| ECB hikes rates to 5yr high { March 8 2007 } Original Source Link: (May no longer be active) http://news.yahoo.com/s/afp/20070308/bs_afp/ecbeurozonebank_070308165911http://news.yahoo.com/s/afp/20070308/bs_afp/ecbeurozonebank_070308165911
ECB hikes rates to five-year high March 8, 2007
FRANKFURT (AFP) - The European Central Bank shrugged off political pressure and recent jitters on world financial markets to raise its key interest rates to a five-and-a-half-year high on Thursday in a bid to keep a lid on inflation in the 13-country eurozone.
As unanimously predicted, the ECB's rate-setting governing council raised its key interest rates by a quarter of a percentage point to 3.75 percent, bringing eurozone borrowing costs to their highest level since September 2001.
The bank, known as the guardian of the euro, also increased its other two key rates -- the deposit rate and the marginal lending rate -- by 0.25 percentage point to 2.75 percent and 4.75 percent respectively.

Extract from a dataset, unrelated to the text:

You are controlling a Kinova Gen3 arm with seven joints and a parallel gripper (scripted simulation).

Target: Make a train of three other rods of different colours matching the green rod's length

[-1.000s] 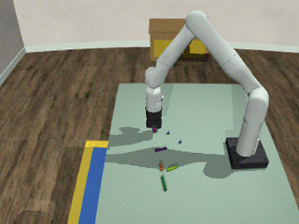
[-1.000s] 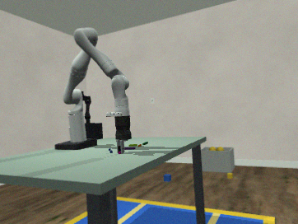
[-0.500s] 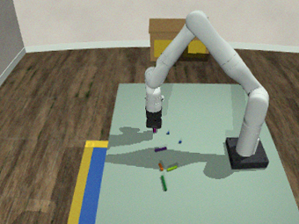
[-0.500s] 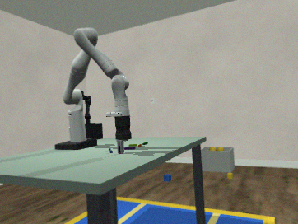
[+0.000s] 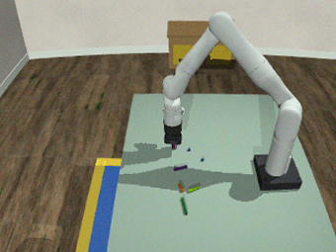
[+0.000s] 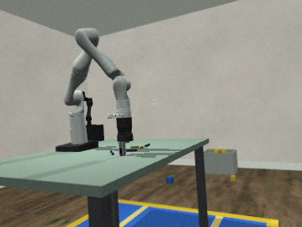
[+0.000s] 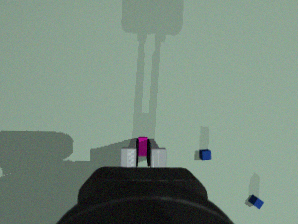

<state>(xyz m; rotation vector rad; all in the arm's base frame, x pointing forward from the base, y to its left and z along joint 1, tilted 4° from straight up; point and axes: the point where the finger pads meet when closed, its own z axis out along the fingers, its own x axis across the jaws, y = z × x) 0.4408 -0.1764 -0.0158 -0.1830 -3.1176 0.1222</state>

The rate rise, the seventh in 15 months, had been widely expected, so that the euro held steady at around 1.3154 dollars immediately after the decision.
Just 45 minutes earlier, the Bank of England had held its key rates steady at 5.25 percent for the second month in a row, sticking to its wait-and-see approach after British annual inflation slowed sharply in February.
Attending the ECB meeting in the bank's Eurotower headquarters in Frankfurt was the EU's commissioner for economic and monetary affairs, Joaquin Almunia, and German Finance Minister Peer Steinbrueck, who represented eurozone finance ministers.
ECB President Jean-Claude Trichet was scheduled to explain the reasoning behind the move at a news conference later on Thursday.
The guardian of the euro had already raised its benchmark "refi" refinancing rate six times in the past 15 months -- in December 2005 and in March, June, August, October and December of last year, each time by a quarter of a percentage point.
But ECB chief Trichet and other top monetary officials had all carefully prepared the ground for another move this month.
Even the heavy sell-off in global stock markets last week is unlikely to be of sufficient concern for the ECB to alter its course of monetary tightening, analysts said.
The German BdB banking federation said the increased level of borrowing costs "fits in well with the current economic situation" in Europe.
"During the course of this year, the euro area will be able to bank on growth of a good 2.0 percent, despite the slight slowdown in the global economy," said BdB president Manfred Weber.
"At that pace of growth, a neutral level of central bank rates -- which we see as 3.5-4.0 percent -- is justified," Weber said.
Nevertheless, any increase in eurozone borrowing costs is expected to raise political hackles in Europe, since politicians are concerned that higher borrowing costs could put the brakes on recovery.
Eurozone finance ministers have painted a positive picture of the inflation outlook, despite the upward price pressures coming from the sharp rise in January in value-added or sales tax (VAT) in Germany, Europe's biggest economy, and high wage demands.
The latest data showed that area-wide inflation was steady at 1.8 percent in February, below the ECB's target of just under 2.0 percent.
But the ECB itself is concerned that oil prices might start to rise again and that high wage demands could trigger an inflationary spiral.
Germany's powerful IG Metall labour union, for example, is to demand wage increases of 6.5 percent for the 3.4 million workers in the German engineering and metal-working industry in wage talks next month.
The German DGB trade union federation said the latest rate rise was "not justifiable."
"There is absolutely no economic justification for the decision," said DGB board member Claus Matecki.
"Neither the inflation expectations nor the frequent concern over unions' allegedly exaggerated wage demands justify the move," Matecki said.